James Moor’s argument (based on Anita Allen and Ruth Gavison) for “restricted-access privacy” suggests that rather than arguing for any intrinsic value to privacy, it is more useful to rely on situational ethics, differentiating, for example, between naturally private and normatively private in order to create clear guidelines for situations where limited data intrusion is permitted.Footnote 47
James Childress argues for a presumptivist approach that engages the public, that is, emphasizes social collaboration. He argues that the engagement of the public in public health deliberation is an indispensable part because members of society are political and social stakeholders.Footnote 48 This implies that the ethics of trust is a question of discourse ethics in the Habermasian sense, through which the categorical imperative becomes a collective imperative. Jürgen Habermas’ participatory dialog implies a pre-acceptance of trust (of participants to enter the dialog meaningfully and sincerely and to embark on cooperative actions that will feed back to our subjective belief systems).

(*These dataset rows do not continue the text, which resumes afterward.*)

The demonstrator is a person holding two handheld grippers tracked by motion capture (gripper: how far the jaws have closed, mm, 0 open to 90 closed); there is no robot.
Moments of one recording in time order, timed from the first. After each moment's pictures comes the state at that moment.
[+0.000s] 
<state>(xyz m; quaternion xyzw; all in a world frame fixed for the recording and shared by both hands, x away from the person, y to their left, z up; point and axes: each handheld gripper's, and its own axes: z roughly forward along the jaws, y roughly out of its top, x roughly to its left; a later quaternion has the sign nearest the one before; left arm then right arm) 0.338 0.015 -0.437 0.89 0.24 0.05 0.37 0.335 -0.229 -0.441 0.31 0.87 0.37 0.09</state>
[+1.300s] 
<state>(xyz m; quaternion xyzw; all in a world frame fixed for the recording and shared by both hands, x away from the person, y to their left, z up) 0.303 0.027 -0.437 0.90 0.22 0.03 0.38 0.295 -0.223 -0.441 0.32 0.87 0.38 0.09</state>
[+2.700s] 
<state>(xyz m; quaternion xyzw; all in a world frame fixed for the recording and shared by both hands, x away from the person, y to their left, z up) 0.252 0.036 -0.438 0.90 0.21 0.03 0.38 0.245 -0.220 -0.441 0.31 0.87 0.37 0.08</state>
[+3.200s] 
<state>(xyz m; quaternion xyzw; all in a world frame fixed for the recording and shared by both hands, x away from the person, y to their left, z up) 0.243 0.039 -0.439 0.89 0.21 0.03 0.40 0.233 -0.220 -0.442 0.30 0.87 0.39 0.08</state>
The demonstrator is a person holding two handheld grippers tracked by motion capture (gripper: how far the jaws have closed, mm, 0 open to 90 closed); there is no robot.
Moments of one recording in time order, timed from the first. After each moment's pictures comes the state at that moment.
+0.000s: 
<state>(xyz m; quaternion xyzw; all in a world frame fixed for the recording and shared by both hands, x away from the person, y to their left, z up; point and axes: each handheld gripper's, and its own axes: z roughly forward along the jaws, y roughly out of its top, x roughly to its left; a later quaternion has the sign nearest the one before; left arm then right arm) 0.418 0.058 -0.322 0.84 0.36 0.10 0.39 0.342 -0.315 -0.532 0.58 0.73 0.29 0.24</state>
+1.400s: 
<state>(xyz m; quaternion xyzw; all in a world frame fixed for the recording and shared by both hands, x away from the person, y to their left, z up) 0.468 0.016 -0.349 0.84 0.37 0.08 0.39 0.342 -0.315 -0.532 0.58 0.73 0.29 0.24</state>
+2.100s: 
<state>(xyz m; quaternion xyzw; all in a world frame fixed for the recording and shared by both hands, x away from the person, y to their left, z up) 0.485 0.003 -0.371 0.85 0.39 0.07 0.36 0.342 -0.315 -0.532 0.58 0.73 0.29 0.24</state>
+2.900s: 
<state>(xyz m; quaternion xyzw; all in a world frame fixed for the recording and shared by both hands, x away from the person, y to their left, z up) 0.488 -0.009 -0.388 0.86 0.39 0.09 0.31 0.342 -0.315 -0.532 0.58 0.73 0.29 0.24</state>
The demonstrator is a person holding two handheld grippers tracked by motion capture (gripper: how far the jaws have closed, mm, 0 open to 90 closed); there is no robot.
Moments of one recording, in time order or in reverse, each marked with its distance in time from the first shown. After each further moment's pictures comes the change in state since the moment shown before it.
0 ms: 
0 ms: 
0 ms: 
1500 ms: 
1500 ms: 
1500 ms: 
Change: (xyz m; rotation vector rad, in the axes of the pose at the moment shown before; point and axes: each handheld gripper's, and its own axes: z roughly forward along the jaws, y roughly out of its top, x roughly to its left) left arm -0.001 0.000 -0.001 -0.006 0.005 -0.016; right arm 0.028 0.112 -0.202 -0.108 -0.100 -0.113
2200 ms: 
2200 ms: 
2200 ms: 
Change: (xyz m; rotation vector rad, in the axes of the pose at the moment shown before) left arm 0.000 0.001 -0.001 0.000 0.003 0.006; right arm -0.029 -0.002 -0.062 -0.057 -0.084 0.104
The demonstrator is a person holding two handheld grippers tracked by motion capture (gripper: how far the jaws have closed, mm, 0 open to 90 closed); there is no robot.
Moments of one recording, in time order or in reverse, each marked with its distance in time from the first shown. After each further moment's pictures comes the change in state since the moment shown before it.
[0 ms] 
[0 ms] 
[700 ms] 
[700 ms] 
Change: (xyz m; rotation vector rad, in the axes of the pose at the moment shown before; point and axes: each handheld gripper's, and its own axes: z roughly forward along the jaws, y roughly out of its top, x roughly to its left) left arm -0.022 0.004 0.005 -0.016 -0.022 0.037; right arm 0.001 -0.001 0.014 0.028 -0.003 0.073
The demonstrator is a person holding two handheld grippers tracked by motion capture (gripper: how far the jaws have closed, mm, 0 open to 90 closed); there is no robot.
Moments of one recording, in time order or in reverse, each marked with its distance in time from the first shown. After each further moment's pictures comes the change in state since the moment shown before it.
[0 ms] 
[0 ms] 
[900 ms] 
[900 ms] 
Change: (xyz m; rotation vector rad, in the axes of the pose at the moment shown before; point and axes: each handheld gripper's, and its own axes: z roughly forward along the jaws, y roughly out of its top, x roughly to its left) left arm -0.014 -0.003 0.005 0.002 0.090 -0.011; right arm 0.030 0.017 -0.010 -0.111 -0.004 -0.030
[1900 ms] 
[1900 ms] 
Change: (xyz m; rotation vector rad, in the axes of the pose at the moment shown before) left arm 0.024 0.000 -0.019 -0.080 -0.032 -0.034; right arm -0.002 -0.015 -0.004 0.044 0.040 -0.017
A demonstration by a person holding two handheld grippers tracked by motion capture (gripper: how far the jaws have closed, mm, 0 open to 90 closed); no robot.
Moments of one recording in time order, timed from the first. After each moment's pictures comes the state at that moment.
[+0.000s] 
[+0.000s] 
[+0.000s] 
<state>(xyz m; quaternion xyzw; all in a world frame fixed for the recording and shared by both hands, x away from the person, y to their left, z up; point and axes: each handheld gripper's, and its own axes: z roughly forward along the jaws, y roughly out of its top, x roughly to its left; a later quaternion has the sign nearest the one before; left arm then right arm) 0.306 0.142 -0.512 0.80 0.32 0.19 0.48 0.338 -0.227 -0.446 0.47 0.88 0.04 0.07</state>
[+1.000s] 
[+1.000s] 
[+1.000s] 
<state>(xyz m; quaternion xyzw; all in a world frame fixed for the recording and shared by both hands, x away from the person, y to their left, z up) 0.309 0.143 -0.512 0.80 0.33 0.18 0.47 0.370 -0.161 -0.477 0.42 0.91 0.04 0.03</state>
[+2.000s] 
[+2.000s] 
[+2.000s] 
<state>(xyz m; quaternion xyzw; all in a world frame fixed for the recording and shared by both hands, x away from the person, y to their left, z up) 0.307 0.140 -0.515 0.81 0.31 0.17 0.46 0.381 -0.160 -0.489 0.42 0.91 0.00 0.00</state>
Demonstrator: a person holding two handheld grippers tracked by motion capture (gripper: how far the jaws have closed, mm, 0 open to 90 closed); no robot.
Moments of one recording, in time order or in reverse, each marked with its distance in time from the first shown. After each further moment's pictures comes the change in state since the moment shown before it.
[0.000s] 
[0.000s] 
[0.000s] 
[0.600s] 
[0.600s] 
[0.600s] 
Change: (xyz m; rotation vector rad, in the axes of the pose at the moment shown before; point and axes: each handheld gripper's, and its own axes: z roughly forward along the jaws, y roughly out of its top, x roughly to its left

In this instance of social collaboration, the intention of the speaker relies arguably on trust.Footnote 49 Both speaker and hearer trust in the authenticity of illocution and on the rational motivation for developing agreed norms. Thus “agreement in the communicative practice of everyday life rests simultaneously on intersubjectively shared propositional knowledge, on normative accord, and on mutual trust.”Footnote 50
Critics of Habermas point to the over-optimistic nature of the view that those engaged in dialog will be capable of reason, and of truthfulness. Yet without that aim, discourse is doomed, like the species, to fail. Trust enhances cooperation; trust requires citizen engagement in the parameters and privacy incursions inherent in protecting their safety, thus limiting governmental ability for biosurveillance in its negative sense.
Justified trust may secede to the ethical question of which kind of trust is better here—truth-directed or end-directed.Footnote 51 Trust can be seen not as ideal but as useful within interrelational, dialog-oriented ethical praxis with specific utility. End-directed trust can be seen as short-term and as reliant on citizen autonomy. Such social compliance, necessary for public health measures to succeed, ignores the issue of rational trust for a trust one can live with, one that reassures and can be seen, therefore as undermining its own premise.
Autonomy within participatory dialog therefore becomes key.Footnote 52 Reminders of citizen autonomy to citizens locked in fortress Australia would be a healthy, albeit currently missing, strategy, as well as key to building public trust in pandemic management, especially of personal data.